▶ _ASSIGNMENT_:
No pictures, nothing altered: return the data below.

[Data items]
────────
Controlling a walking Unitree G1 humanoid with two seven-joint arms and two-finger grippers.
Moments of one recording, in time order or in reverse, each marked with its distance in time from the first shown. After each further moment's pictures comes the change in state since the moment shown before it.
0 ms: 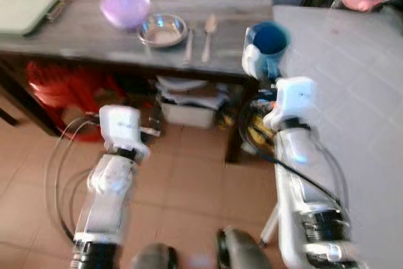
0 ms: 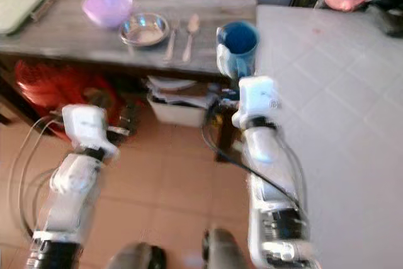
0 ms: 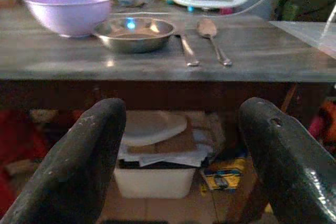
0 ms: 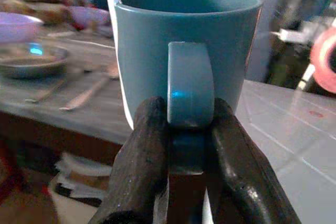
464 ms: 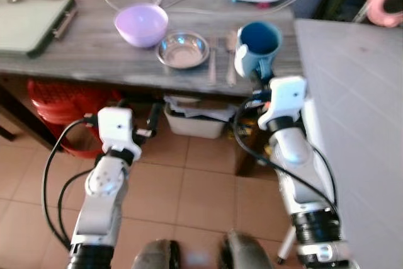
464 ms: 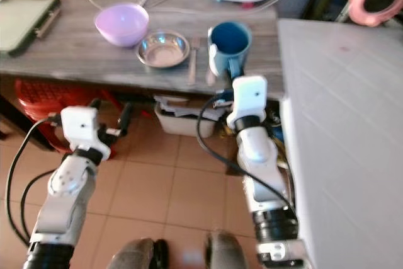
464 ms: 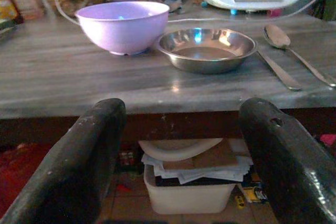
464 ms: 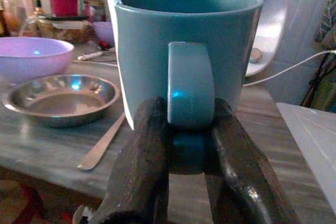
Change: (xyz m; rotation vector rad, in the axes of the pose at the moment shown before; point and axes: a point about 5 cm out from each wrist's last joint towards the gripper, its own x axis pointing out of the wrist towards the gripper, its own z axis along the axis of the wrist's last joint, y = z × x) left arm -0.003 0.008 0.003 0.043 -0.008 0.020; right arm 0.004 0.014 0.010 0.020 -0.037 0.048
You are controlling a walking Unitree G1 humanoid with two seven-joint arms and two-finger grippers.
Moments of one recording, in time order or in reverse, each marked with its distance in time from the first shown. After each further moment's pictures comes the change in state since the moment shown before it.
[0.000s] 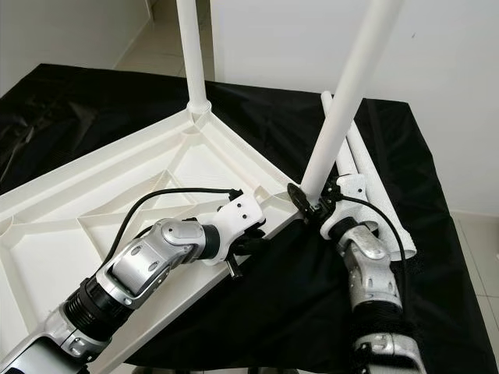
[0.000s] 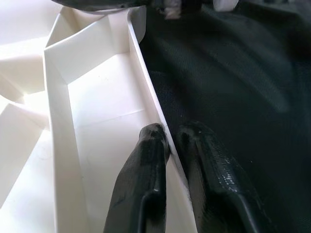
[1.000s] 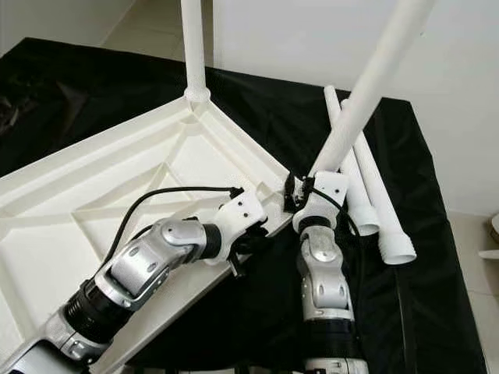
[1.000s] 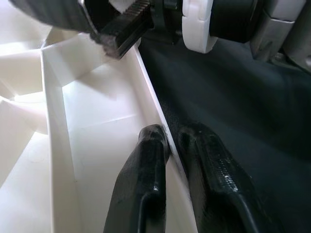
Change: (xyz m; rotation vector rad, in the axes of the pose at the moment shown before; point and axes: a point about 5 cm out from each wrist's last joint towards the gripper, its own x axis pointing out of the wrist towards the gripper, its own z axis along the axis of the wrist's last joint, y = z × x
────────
▶ _RESPONSE_:
Controlling a walking Unitree G1 humanoid with two seven-joint arms and two-finger grippers.
Moments of one recording, in time order or in reverse, each marked with its distance in time from the first shown. After each further moment's pictures comes the change in state since the moment shown before it.
0 ms: 
0 ms: 
0 ms: 
0 ms: 
464 ms: 
464 ms: 
464 ms: 
464 ms: 
Change: (xyz m; rotation vector rad, in the axes of the pose at the moment shown before; point and axes: a point about 5 cm out from each wrist's last joint towards the gripper, its own x axis pointing out of the wrist towards the gripper, its own z axis along the axis of the wrist's last joint, y = z × x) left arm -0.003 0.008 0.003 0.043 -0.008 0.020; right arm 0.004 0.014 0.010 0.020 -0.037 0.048
You are controlling a walking Unitree G1 humanoid with two seven-joint arms and two-finger grippers.
Moments of one recording, in time order or in reverse, each marked with its distance in time from the first shown. After each further moment's pictures comes the change in state since the moment shown before it.
[0.000s] 
[0.000s] 
[1.000s] 
[1.000s] 
Change: (xyz m; rotation vector rad, in the axes of the pose at the moment shown before; point and axes: a point about 5 cm out from each wrist's last joint towards the gripper, its own x axis pointing out of the wrist towards the gripper, its own z axis along the axis of the wrist's last joint, y = z × x

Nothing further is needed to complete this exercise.